▶ **How to complete this task**
Copy out all lines of the listing below that hold "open".

☆ ☆ ☆

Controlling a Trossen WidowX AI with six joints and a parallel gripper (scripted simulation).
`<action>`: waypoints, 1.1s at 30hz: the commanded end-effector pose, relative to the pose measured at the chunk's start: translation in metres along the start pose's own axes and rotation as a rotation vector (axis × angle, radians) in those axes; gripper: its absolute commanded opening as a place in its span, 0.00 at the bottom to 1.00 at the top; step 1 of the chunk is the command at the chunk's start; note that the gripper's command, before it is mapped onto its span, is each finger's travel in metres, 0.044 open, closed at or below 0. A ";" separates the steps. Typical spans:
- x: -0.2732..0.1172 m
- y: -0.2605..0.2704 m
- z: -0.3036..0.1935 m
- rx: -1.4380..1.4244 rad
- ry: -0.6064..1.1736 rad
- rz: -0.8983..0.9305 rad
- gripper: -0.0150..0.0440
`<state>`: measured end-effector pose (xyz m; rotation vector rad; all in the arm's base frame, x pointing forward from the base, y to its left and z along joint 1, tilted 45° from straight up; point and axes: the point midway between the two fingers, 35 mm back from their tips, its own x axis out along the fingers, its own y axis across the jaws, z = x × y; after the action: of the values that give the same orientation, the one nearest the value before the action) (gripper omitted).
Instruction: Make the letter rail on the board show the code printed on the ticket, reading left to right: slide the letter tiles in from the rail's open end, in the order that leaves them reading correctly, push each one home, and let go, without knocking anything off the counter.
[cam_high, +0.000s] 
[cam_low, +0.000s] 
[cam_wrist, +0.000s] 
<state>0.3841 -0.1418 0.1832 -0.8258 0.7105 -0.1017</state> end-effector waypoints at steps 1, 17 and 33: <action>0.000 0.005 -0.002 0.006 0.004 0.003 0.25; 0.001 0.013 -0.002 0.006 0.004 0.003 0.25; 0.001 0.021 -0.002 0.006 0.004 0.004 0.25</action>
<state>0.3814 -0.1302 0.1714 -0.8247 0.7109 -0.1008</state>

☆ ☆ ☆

▶ **Response below**
`<action>`: waypoints, 1.1s at 30hz: the commanded end-effector pose, relative to the pose measured at the chunk's start: translation in metres along the start pose's own axes and rotation as a rotation vector (axis × angle, radians) in those axes; gripper: its absolute commanded opening as a place in its span, 0.00 at the bottom to 1.00 at the top; step 1 of the chunk is the command at the chunk's start; note that the gripper's command, before it is mapped onto its span, is each finger's travel in metres, 0.044 open, closed at or below 0. A ";" separates the steps. Typical spans:
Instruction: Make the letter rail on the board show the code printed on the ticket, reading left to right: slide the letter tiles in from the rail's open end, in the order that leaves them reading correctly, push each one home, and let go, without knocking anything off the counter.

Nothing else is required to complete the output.